The going has been tough for the ruling CPI (M) at the Kozhikode Corporation for quite some time. From allegations of apathy in handling civic issues to cases of corruption, the cup of woes has been overflowing. Though it has tided over some of the unfair targeting by the opposition with relative ease, the eleven cases of corruption that it faces can be a tough nut to crack.
On top of the pile are the cases related to the implementation of Kerala Sustainable Urban Development Project (KSUDP)’s projects in the city -the E.K. Nayanar Flyover at Arayadathupalam, the Arayadathupalam-Eranhipalam Bypass Road and the city-wide sewerage project.
According to the FIR filed by the Vigilance and Anti-Corruption Bureau (VACB) on May 30, the construction of the flyover had incurred a loss, with the Corporation providing additional amount of Rs. 6 crores to the contractor after the completion of the work. In the case of the bypass road, cost escalations have caused a sum of Rs. 3 lakhs being lost from the exchequer. Though the project was completed during the previous council’s tenure, the funds were allotted to the contractor by the present council.
The sewerage project hit a roadblock after a commission that was appointed by the Munsiff Court to check the quality of the drain pipes used in the project found that the pipes were not of the stipulated standards and could lead to serious leaks under normal working conditions. The report submitted on May 22, also points to serious health issues due to groundwater contamination from using such faulty pipes.
Another case relates to the irregularities in the distribution of assistance devices to the physically challenged by the Corporation from 2005 to 2010. The FIR filed on March 6 says that the corporation rejected the quotation of keltron and entrusted it to a private company. The company had selected the beneficiaries and distributed devices of lesser quality causing a loss of Rs. 8 lakhs to the corporation. Also, deserved beneficiaries did not get the devices.
The case related to the waste treatment plant in Njeliyanparamba had created a huge public uproar. The Corporation had allowed Socio-Economic Unit Foundation (SEUF) to run the plant from 2006 to 2008 without executing an agreement and had paid Rs. 1.5 crores without obtaining sanction from the Government. The FIR also says that the Corporation authorities had caused a loss of Rs. 22.46 lakhs in the re-purchase of compost from IL&FS (which has been running the plant since 2008).
The lack of transparency in the awarding of contract to prepare the City Development Plan to Kochi based EMB planners also came in for harsh criticism. As per the FIR filed by the VACB in August last year, the corporation did not invite tender from any other agencies before deciding to award the contract. The project was not accepted by the central Government thus sustaining a loss of Rs. 11 lakhs to the corporation.
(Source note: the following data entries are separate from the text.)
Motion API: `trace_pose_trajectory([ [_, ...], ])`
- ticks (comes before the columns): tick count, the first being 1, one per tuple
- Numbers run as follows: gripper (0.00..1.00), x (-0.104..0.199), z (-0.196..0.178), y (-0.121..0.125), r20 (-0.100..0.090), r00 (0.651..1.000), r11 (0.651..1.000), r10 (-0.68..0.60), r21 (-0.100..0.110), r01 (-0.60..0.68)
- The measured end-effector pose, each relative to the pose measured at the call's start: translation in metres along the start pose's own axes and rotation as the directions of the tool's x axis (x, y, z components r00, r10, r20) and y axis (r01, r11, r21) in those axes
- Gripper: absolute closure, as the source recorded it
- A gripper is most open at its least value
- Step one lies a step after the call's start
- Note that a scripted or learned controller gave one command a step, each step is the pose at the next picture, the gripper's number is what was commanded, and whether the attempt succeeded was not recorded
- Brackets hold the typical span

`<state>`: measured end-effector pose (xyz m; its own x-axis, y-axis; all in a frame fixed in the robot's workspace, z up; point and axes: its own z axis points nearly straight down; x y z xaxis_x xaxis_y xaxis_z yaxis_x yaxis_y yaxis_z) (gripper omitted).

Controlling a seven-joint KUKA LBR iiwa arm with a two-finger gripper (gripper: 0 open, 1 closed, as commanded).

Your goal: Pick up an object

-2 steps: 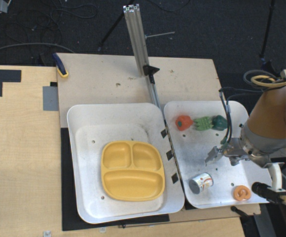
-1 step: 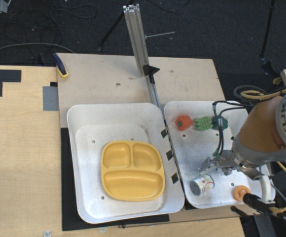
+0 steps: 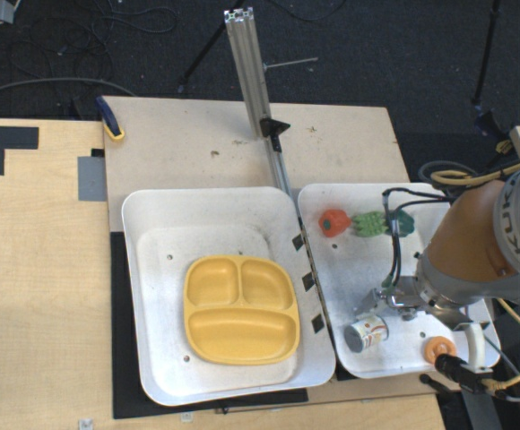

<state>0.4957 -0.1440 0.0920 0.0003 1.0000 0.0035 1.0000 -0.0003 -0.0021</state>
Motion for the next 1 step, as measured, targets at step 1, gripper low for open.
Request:
trace_pose_trajectory([
  [1, 1.0, 0.0, -0.0122, 0.0024, -0.001, 1.0, 1.0, 0.003, -0.007, -0.003],
])
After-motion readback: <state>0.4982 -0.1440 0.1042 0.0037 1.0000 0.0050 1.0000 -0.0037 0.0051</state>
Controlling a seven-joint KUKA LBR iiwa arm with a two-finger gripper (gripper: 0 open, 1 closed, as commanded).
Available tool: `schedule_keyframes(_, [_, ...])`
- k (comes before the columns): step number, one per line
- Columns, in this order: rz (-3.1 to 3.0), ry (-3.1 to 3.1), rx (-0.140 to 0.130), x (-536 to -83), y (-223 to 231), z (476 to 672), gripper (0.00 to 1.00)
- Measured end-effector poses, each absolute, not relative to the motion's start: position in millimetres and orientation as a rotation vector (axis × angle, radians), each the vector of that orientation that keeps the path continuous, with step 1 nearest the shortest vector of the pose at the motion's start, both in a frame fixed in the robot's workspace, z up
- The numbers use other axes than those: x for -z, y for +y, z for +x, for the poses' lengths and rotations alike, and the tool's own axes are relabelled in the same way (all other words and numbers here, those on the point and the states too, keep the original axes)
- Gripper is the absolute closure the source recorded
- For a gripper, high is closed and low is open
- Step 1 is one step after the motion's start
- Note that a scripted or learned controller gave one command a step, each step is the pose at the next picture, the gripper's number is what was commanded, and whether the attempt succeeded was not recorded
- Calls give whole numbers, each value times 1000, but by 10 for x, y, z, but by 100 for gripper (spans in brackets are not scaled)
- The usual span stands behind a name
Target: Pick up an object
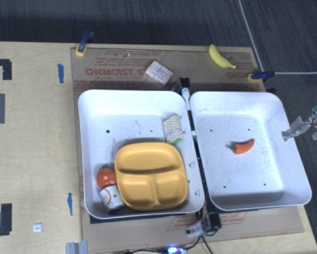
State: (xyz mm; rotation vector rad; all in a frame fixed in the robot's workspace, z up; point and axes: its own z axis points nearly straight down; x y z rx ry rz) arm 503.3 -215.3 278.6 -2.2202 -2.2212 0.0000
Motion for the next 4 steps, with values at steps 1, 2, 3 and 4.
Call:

The VACB had also found irregularities in the utilisation of the relief fund of the corporation from 2005 to 2010. According to the FIR filed on March 6, the corporation utilised the relief fund in a non-transparent way without making registers for income or expenditure. Though the exact loss is not quantified, the report says that there is a shadow of suspicion in advance sanctioning of funds in certain cases.
In another FIR filed on March 6, the previous council’s authorities are accused of handing over the building of corporations’ night shelter at Palayam bus stand to a co-operative society for running a diagnostic and para medical laboratory on rent without a proper agreement. The loss in this case is Rs. 3.18 lakhs.
The Project officer of the Kudumbashree unit in the Kozhikode Corporation is pulled up in a case related to the failure to monitor the progress of work of the Kudumbashree units thus causing monetary loss to the corporation. The loss is not quantified in this case.
Even the ATM inside the Corporation premises has come under a cloud of corruption. In an FIR of the VACB in August last year, the corporation authorities are accused of causing a loss of Rs. 66,000 to the corporation by allowing the Punjab National Bank to operate an ATM for an annual rent of Rs. 6000. The same bank had opened another counter at the Police Club for an annual rent of Rs. 72,000.
A trip to Delhi invited yet another VACB case for the former Mayor as he and four other councillors were accused of causing a loss of Rs. 85,800 to the Corporation by undertaking a trip under the ‘fallacy’ that the trip was for the purpose of organizing pavilions of Central Government institutions for an industrial and agricultural exhibition.
The last case is on the purchase of a 40 KVA UPS and back up batteries as part of the office computerization work without ensuring th availability of sufficient load of electricity in the office to install the same, which caused a loss of Rs. 5.98 lakhs to the corporation.
On top of all this came the death of a woman by falling into an open drain in the city last week, followed by which there was a clamour for the resignation of the Mayor. Though the road was later found to be under the PWD’s responsibility, the pressure on the corporation for the negligence has not let up.
A majority of these cases pertains to the tenure of the previous council. But the ruling party will find it hard to absolve itself of all responsibilities as the composition of council is much the same, barring the Mayor. The shared responsibility of the opposition in passing many of the agendas which paved the way for these cases also needs to be mentioned.